[Task instructions]: Every line below that holds the string "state" must be copied.

[Data block]:

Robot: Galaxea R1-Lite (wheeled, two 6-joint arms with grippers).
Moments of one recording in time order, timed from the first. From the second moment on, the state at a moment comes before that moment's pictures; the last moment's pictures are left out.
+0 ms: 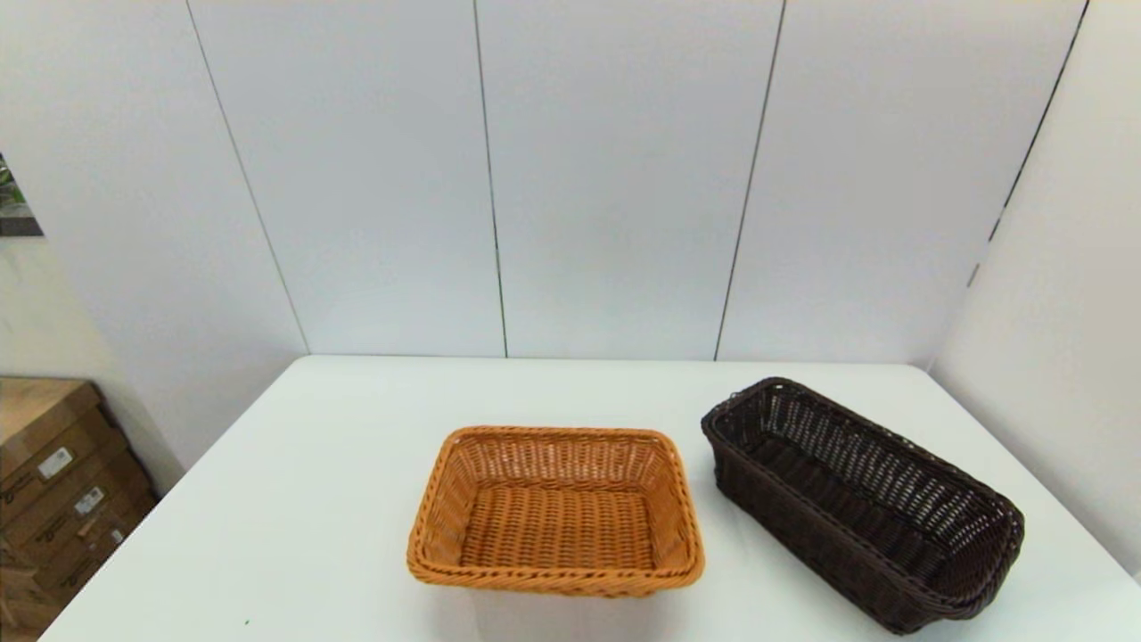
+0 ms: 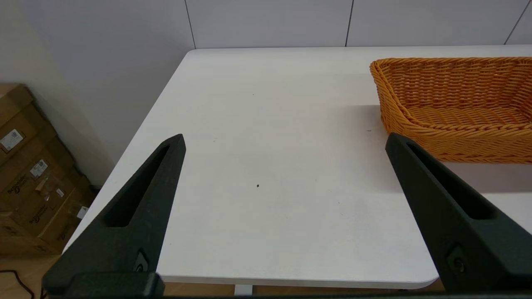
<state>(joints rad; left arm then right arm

[Result of the exercise]:
Moments of one recording in time order, timed from the first. From the second moment on, the state at a moment comes before that moment's pictures; the last moment's pictures are left out.
<state>(joints rad; left arm then right arm

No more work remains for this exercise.